EXERCISE MATERIAL Start Marker
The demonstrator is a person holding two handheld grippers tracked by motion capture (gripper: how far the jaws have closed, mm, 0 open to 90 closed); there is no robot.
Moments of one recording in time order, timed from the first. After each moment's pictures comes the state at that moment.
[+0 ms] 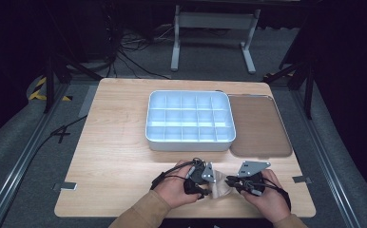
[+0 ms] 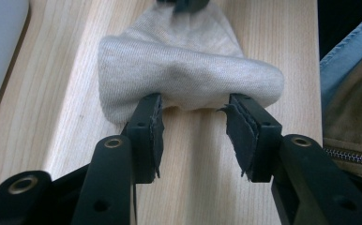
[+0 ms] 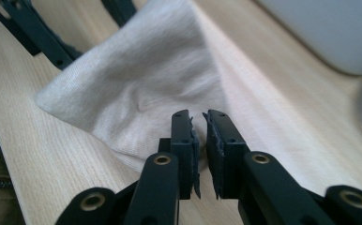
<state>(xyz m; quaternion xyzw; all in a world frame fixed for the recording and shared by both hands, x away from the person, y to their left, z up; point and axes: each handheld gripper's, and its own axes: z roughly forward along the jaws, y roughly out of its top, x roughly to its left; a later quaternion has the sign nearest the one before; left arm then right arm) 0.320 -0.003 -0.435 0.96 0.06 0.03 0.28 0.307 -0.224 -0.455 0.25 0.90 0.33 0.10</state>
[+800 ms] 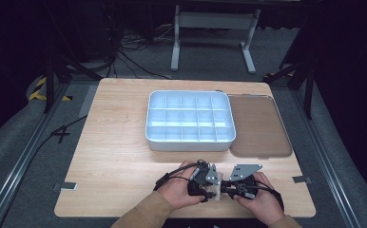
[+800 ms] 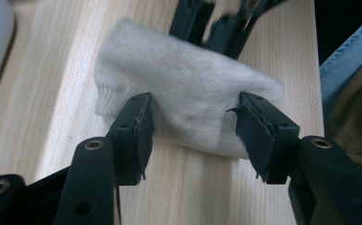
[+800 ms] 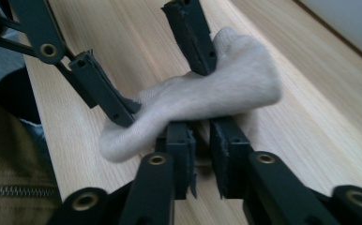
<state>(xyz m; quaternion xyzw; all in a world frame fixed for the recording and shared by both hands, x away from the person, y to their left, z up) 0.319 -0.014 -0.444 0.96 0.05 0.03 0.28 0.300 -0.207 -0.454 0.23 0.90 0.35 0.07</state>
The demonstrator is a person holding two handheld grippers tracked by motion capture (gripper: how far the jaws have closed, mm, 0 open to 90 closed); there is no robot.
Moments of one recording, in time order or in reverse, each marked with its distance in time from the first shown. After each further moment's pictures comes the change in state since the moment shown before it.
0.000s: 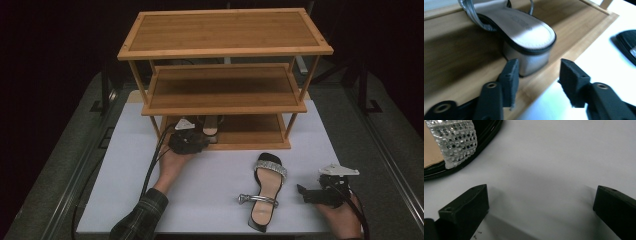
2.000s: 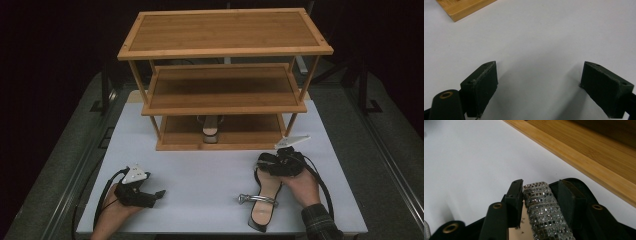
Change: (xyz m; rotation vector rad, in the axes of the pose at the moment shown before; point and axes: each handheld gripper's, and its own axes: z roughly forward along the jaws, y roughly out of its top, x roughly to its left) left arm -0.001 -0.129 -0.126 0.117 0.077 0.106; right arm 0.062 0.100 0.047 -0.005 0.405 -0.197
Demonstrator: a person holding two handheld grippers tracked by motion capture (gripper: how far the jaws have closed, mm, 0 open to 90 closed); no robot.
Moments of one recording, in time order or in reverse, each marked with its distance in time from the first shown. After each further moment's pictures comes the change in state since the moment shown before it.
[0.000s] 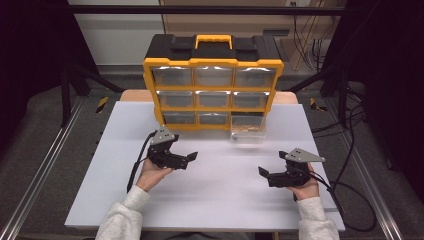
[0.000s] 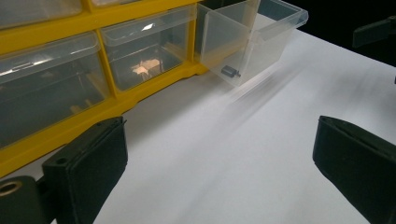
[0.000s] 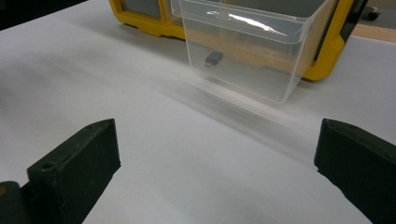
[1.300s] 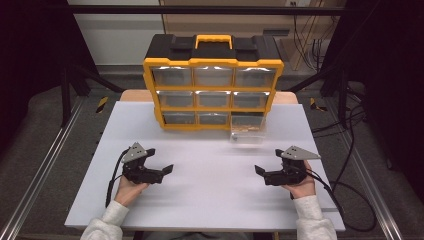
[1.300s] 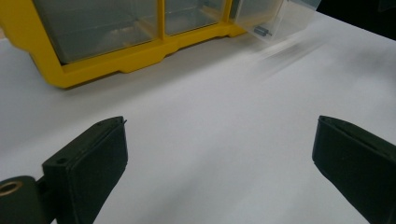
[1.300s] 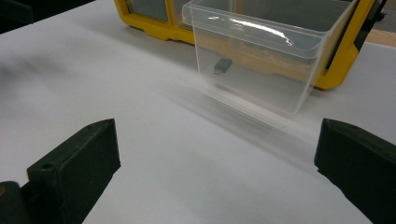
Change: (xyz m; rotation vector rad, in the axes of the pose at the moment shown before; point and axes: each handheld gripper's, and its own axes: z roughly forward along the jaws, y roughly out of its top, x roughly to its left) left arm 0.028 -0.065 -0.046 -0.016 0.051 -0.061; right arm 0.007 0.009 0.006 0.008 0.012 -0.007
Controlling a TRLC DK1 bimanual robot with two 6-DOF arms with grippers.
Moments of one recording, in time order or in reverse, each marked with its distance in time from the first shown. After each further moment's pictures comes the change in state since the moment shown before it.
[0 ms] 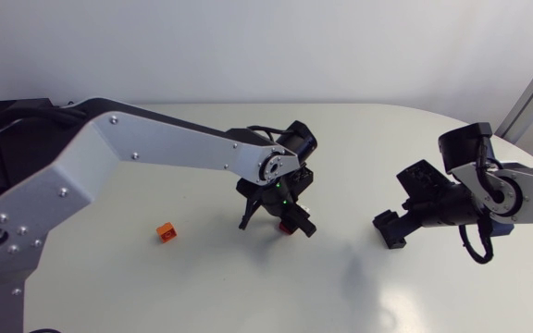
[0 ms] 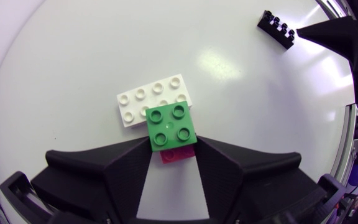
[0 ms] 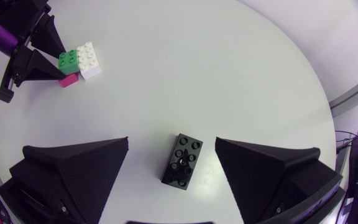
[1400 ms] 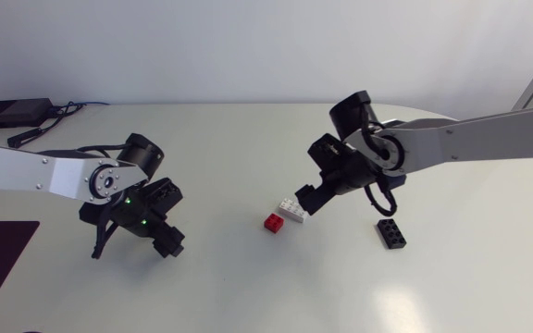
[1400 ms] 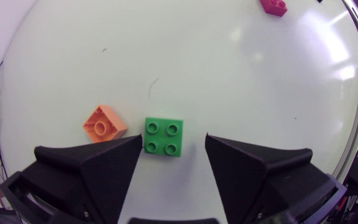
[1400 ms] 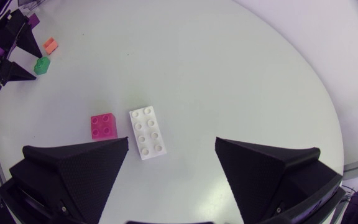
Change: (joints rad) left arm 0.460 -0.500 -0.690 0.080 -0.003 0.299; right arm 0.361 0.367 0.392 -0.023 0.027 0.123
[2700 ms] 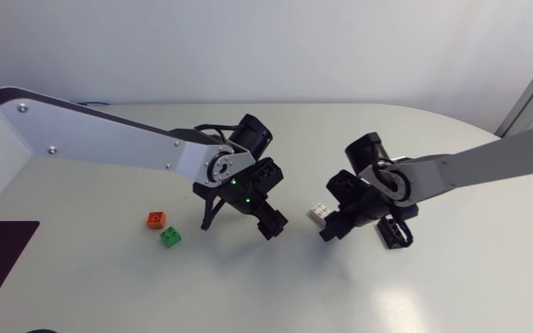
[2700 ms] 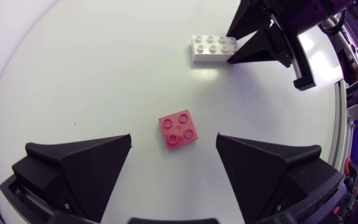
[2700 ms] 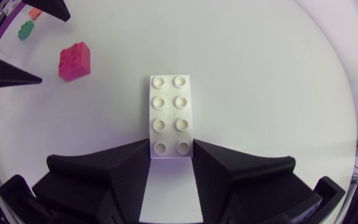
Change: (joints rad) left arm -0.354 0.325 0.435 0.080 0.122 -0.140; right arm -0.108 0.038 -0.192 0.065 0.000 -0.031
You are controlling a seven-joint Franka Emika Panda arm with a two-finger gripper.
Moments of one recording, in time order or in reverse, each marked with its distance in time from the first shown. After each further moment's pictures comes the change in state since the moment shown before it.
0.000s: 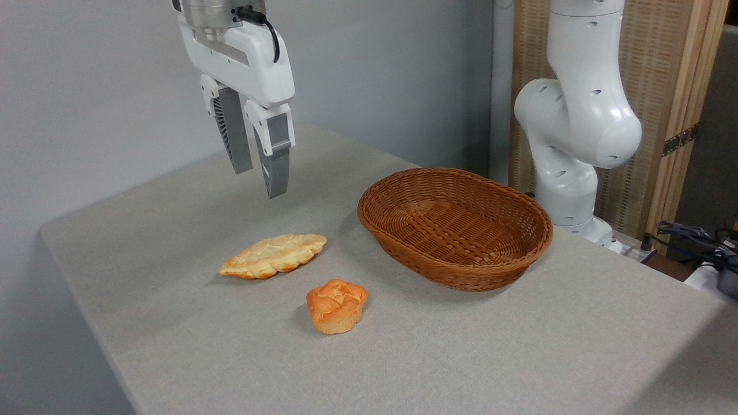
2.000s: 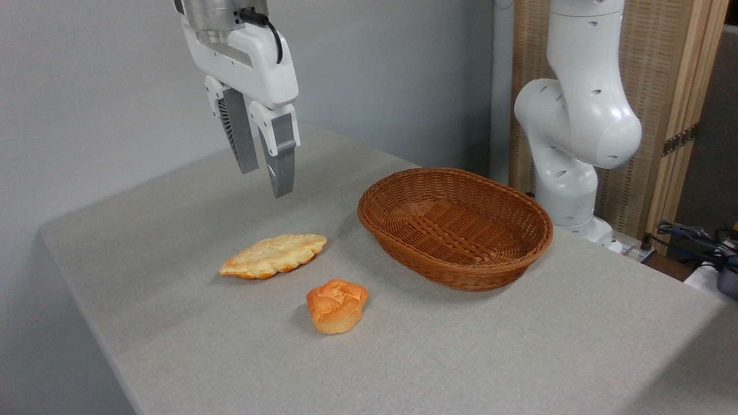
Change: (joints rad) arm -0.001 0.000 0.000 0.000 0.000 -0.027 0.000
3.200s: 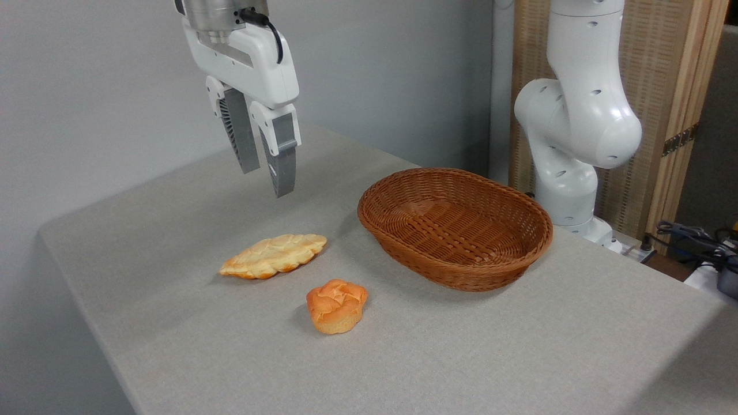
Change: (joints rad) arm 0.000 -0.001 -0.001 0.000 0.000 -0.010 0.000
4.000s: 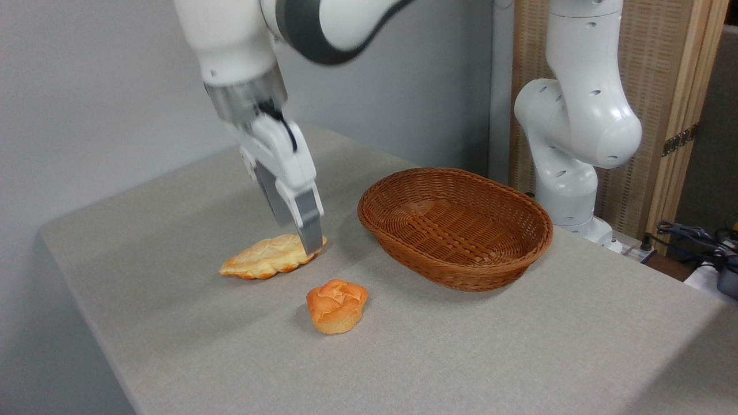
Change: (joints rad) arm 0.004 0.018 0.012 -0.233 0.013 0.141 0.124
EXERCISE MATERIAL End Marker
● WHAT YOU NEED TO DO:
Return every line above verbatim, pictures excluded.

● ANSWER TO THIS TASK:
The demonstrator is a person holding two handheld grippers tracked by motion capture (gripper: how far the jaws have closed, mm, 0 open to 90 closed); there is no robot.
Moments of one recording in time order, timed from the first. After each moment's pictures comes the state at that moment.
[+0 ms] 
[+0 ms] 
[+0 ms] 
<state>(xyz m; quaternion xyzw; all in a world frame fixed for the recording and shared by both hands, x away from the person, y to their left, z up; point and axes: each handheld gripper's, and its own axes: z roughly forward along the jaws, y roughly out of its top, x roughly to its left; a later quaternion has the sign nearest the one before; left arm then right arm) 0.320 -0.003 -0.435 0.96 0.06 0.03 0.28 0.307 -0.224 -0.455 0.25 0.90 0.33 0.10</state>
[+800 ms] 
[+800 ms] 
[+800 ms] 
<state>(xyz m; quaternion xyzw; all in a world frame fixed for the recording and shared by both hands, x away from the person, y to their left, z up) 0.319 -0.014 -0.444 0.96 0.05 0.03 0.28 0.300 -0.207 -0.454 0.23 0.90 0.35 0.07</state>
The demonstrator is a person holding two handheld grippers tracked by motion capture (gripper: how far the jaws have closed, mm, 0 open to 90 closed); there is no robot.
Moments of one recording, in time order or in reverse, each marked with its distance in time from the first shown. After each further moment's pictures comes the change in state since the moment shown before it.
0.000s: 
2.000s: 
Change: (xyz m; rotation vector rad, in the axes of the pose at the moment shown before; point and axes: each handheld gripper's, and its own axes: z roughly forward along the jaws, y roughly out of its top, x roughly to its left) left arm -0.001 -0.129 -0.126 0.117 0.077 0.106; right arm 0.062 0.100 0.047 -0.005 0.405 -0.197
Demonstrator: a person holding two handheld grippers tracked by motion capture (gripper: how far the jaws have closed, mm, 0 open to 90 closed); no robot.
Moments of one recording, in time order or in reverse, each marked with its distance in time from the first shown. After each further moment's pictures comes the change in state since the moment shown before it.
[0.000s] 
[0.000s] 
[0.000s] 
[1.300s] 
[1.300s] 
[1.300s] 
Change: (xyz m; rotation vector rad, in the axes of the pose at the moment shown before; point and axes: each handheld gripper's, and its own axes: z roughly forward along the jaws, y roughly out of its top, x roughly to its left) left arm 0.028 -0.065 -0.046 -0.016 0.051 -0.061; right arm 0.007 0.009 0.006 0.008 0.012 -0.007
Controlling a TRLC DK1 bimanual robot with two 6-DOF arms with grippers.
Moments of one recording, in time order or in reverse, each marked with its distance in time from the first shown. After each further moment's pictures comes the change in state since the moment shown before it.
[0 ms] 
[0 ms] 
[0 ms] 
[1400 ms] 
[1400 ms] 
[1400 ms] 
Change: (joints rad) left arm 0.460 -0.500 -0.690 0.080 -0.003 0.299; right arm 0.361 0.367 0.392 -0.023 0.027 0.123
[2700 ms] 
[2700 ms] 
[2700 ms] 
Change: (joints rad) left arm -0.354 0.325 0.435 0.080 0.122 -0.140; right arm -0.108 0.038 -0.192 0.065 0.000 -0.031
You are controlling a seven-joint Franka Emika Panda arm with a two-finger gripper.
Moments of one recording, in time order or in reverse, each marked with its distance in time from the first shown. After each further moment's pictures comes the change in state since the moment shown before it.
0.000s: 
2.000s: 
Change: (joints rad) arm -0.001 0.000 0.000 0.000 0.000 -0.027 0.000
3.200s: 
Change: (joints rad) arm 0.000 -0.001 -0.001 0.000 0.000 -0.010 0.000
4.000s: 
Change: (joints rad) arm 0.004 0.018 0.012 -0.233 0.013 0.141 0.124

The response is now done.